*Work item:* Each line of the data below from the one holding "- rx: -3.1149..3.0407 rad" to the one holding "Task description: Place", inclusive, is to be reproduced exactly; no other line belongs in the answer.
**** Entries supplied
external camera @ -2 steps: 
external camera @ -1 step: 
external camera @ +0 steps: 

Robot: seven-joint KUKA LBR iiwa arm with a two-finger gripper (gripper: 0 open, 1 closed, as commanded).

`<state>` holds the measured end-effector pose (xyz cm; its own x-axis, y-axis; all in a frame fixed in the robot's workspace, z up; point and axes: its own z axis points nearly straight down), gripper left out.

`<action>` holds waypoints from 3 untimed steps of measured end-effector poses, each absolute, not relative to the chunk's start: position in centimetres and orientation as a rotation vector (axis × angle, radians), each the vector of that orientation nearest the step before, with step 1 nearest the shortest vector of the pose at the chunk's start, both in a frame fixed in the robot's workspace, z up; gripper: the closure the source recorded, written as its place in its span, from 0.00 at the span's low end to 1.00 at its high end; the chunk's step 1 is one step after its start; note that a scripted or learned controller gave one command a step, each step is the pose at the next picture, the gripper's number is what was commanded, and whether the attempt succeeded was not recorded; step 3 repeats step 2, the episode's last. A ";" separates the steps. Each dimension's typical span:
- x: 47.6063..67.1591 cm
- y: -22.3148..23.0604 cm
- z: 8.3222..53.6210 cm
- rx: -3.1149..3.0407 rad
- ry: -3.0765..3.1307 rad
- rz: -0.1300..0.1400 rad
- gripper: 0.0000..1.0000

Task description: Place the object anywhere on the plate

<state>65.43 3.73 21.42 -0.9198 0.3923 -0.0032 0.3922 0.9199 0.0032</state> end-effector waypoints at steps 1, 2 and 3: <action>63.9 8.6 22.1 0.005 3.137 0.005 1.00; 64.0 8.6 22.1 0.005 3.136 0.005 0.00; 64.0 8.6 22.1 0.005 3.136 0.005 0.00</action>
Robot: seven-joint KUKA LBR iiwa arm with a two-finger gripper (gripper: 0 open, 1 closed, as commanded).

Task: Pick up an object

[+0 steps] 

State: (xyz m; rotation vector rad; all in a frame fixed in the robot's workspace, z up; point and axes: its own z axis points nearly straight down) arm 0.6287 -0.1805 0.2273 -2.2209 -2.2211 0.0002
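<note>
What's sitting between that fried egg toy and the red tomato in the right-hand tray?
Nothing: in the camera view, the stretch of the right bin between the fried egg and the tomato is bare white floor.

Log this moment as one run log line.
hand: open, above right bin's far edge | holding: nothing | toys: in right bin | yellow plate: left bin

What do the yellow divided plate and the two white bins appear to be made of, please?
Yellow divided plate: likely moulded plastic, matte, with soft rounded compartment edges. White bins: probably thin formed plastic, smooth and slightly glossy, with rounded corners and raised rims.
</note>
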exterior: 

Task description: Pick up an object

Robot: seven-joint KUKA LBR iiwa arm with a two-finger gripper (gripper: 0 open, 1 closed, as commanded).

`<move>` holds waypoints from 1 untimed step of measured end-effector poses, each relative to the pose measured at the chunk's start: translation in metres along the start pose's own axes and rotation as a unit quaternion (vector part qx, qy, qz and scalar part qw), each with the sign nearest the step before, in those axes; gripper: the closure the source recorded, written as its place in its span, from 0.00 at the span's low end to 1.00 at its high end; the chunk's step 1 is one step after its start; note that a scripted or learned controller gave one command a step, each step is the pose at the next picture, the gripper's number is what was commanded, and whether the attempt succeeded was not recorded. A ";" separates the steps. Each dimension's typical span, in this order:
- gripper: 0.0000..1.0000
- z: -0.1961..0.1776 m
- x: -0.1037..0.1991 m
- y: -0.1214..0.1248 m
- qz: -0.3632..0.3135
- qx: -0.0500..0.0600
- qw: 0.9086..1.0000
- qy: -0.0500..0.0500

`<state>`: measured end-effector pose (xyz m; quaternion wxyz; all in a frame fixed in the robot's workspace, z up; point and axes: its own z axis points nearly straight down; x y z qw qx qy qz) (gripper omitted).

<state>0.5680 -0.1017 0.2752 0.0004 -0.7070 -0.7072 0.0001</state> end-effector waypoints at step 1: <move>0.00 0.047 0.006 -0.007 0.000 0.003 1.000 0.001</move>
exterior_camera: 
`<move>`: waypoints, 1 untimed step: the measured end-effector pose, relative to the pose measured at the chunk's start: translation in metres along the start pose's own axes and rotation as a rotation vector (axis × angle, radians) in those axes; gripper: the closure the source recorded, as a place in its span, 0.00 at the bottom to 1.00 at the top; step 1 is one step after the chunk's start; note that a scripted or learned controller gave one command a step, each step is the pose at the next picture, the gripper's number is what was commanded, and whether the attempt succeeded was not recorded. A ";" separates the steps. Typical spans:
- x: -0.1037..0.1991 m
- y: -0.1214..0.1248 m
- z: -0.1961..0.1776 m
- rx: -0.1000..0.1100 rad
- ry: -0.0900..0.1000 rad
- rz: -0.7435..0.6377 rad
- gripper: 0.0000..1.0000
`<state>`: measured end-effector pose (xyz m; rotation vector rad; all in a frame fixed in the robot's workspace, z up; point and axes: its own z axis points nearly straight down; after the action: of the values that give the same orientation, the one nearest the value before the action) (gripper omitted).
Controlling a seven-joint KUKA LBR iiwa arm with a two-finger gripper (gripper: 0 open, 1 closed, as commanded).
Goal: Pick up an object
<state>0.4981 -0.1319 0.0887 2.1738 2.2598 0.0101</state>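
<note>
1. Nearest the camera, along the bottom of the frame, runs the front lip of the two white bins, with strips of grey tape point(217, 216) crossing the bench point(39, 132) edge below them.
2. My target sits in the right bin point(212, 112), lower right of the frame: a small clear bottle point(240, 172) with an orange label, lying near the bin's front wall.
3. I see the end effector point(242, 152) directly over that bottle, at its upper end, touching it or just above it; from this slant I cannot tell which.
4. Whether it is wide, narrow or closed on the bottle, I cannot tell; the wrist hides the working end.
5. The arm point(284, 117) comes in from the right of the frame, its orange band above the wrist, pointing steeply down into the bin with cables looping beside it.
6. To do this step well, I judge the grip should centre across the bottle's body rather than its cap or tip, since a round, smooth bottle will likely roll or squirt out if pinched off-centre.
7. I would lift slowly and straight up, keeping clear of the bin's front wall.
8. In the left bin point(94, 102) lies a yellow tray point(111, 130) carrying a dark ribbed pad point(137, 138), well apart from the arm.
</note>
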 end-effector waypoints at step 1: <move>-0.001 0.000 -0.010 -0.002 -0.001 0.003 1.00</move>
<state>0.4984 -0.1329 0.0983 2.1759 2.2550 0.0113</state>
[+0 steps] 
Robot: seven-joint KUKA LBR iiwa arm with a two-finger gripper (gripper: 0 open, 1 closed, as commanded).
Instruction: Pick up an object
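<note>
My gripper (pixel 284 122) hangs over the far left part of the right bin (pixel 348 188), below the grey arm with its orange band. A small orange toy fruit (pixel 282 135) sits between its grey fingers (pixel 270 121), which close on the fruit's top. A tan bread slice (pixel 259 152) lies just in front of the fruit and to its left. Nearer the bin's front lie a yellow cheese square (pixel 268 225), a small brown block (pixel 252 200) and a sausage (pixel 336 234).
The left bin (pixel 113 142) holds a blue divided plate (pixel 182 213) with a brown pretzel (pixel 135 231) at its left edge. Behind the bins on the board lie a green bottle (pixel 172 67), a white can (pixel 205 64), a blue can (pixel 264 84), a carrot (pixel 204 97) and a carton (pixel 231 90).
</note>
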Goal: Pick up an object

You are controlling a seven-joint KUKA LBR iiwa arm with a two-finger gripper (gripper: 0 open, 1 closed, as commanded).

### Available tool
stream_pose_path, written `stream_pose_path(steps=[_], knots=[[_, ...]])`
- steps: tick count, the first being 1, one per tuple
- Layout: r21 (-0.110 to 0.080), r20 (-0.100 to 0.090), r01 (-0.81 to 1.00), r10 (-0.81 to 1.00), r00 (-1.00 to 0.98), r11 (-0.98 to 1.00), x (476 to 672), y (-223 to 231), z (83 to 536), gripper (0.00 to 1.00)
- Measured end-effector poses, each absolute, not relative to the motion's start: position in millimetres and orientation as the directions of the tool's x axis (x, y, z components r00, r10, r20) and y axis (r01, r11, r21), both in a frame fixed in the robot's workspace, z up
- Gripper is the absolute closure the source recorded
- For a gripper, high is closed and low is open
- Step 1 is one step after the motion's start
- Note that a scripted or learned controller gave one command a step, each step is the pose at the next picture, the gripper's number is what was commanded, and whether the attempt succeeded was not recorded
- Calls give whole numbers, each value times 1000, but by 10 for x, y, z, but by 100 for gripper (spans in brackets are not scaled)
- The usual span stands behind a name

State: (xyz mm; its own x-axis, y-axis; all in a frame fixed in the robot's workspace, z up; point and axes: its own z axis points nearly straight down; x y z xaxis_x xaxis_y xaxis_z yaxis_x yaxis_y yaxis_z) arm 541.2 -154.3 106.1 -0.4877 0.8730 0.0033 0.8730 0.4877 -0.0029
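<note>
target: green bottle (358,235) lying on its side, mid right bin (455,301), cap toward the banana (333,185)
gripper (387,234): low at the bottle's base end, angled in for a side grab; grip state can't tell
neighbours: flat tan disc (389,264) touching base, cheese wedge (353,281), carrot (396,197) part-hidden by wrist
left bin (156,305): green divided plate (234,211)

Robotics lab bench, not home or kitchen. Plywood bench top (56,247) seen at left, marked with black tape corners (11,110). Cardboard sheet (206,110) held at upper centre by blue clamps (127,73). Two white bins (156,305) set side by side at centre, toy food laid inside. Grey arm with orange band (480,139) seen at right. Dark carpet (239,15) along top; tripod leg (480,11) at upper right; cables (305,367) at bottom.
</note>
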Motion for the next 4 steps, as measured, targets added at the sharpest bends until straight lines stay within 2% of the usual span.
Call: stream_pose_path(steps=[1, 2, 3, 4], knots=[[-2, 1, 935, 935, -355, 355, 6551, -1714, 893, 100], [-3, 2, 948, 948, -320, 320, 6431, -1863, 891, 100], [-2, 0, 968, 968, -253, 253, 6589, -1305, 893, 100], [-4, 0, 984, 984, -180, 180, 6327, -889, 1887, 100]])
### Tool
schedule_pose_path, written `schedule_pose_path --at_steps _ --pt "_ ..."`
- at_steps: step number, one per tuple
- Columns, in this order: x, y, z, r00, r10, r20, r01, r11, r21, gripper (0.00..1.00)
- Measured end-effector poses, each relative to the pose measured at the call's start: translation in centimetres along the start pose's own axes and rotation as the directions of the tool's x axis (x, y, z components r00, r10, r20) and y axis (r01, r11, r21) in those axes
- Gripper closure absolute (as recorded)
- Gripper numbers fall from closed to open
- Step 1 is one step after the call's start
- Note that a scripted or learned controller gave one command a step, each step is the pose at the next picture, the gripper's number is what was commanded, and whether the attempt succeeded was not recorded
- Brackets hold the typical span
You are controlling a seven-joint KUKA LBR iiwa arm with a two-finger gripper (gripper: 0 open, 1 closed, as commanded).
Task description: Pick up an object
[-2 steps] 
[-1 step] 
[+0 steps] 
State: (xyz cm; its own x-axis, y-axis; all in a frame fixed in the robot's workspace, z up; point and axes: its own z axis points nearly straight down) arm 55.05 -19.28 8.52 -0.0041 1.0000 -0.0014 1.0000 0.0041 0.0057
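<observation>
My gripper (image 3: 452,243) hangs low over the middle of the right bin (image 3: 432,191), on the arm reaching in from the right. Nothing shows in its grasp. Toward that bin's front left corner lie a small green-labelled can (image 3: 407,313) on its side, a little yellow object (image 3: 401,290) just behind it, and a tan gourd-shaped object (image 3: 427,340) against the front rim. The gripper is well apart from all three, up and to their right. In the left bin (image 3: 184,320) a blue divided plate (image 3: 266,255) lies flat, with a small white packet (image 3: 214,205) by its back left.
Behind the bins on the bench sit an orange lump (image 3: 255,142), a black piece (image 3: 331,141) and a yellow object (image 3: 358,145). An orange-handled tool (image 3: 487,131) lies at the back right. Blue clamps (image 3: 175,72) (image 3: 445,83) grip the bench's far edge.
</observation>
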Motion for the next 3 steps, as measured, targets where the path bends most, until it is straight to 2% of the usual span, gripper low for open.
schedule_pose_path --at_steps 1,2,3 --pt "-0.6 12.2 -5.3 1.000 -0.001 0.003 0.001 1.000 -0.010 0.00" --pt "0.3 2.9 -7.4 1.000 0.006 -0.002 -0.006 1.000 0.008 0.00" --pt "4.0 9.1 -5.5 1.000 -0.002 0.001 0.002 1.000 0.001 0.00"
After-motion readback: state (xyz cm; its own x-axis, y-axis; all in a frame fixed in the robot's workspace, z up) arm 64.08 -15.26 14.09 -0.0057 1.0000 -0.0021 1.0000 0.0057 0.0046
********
*Expected answer:*
- rx: -3.1149..3.0407 rad
- ry: -3.0765..3.1307 rad
- rz: -0.1300..0.1400 rad
- gripper: 0.0000..1.0000

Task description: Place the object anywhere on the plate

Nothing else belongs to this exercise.